Unwanted electrical arcs have been identified as a major cause of fires in residential and commercial electrical wiring as well as in electrical power distribution systems for aircraft and other vehicles. An electrical arc fault is defined as electrical current through a gas in a broken or disconnected circuit. The disconnected circuit can be between two deteriorated conductors, between one deteriorated conductor and ground plane (parallel arc) or between adjacent ends of a conductor (series arc). Arc fault conditions may be attributed to a variety of causes, such as damage to wiring, insulation, or contacts due to age, heat, chemical erosion, bending stress, etc.

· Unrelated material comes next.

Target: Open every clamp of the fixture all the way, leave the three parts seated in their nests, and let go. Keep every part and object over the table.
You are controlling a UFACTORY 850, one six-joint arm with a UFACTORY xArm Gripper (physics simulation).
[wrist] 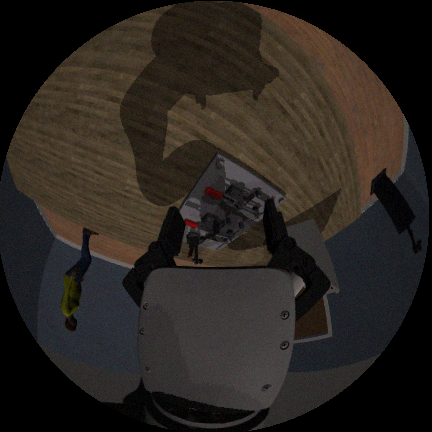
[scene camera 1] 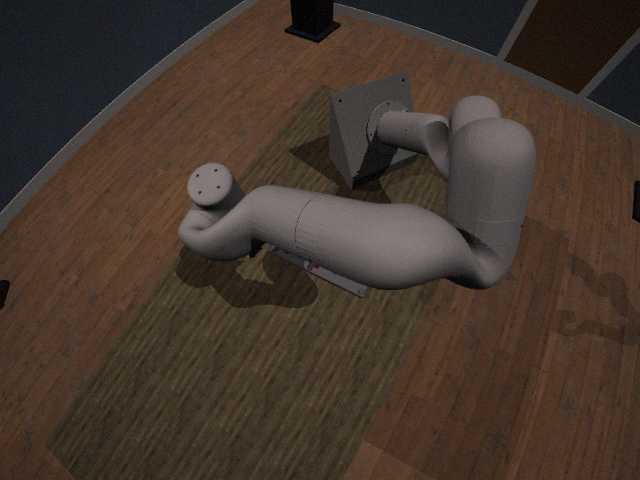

Although conventional short circuit and overcurrent protection techniques, which typically rely on mechanical circuit breakers to interrupt circuit flow under certain conditions, react to some arc faults, they offer little protection for small arcing events below the trip curves of the standard circuit breakers. The concern is that even small arcs can develop high temperatures and cause serious damage to adjacent wiring. Furthermore, although ground-fault circuit interrupters (GFCls) have been widely used in buildings to protect against even low-current line-to-ground arc faults, GFCls do not protect against other types of arc faults and have limited applicability. For this reason, more complex techniques, including electrical-based arc fault circuit interrupters, have been proposed for use in residential and commercial buildings to detect and react to low current arc faults while minimizing unwanted trips (“nuisance trips”) and should be immune to load switching conditions, bus transfers, electromagnetic interference (EMI), etc.
Particularly in aerospace power distribution systems, there has been a shift from predominantly mechanical or electromechanical control to predominantly electronic and computer-based control. This shift has resulted in advanced power distribution controllers, such as Electric Load Management Centers (ELMCs) and the use of solid state switching control (SSPC) technology, which is a relative newcomer in aerospace power distribution systems. Current SSPC technology, which typically performs only short circuit and overload protection for the attached circuitry, does not provide adequate protection against parallel or series arc faults and, thus, does not provide adequate protection against arc faults occurring downstream of the SSPC-fed circuitry to load. Arc signature based fault protection would have drawbacks if implemented in an SSPC based electrical power distribution environment because the detection algorithm would require complex measures to avoid nuisance trips under various load conditions, switching conditions, etc.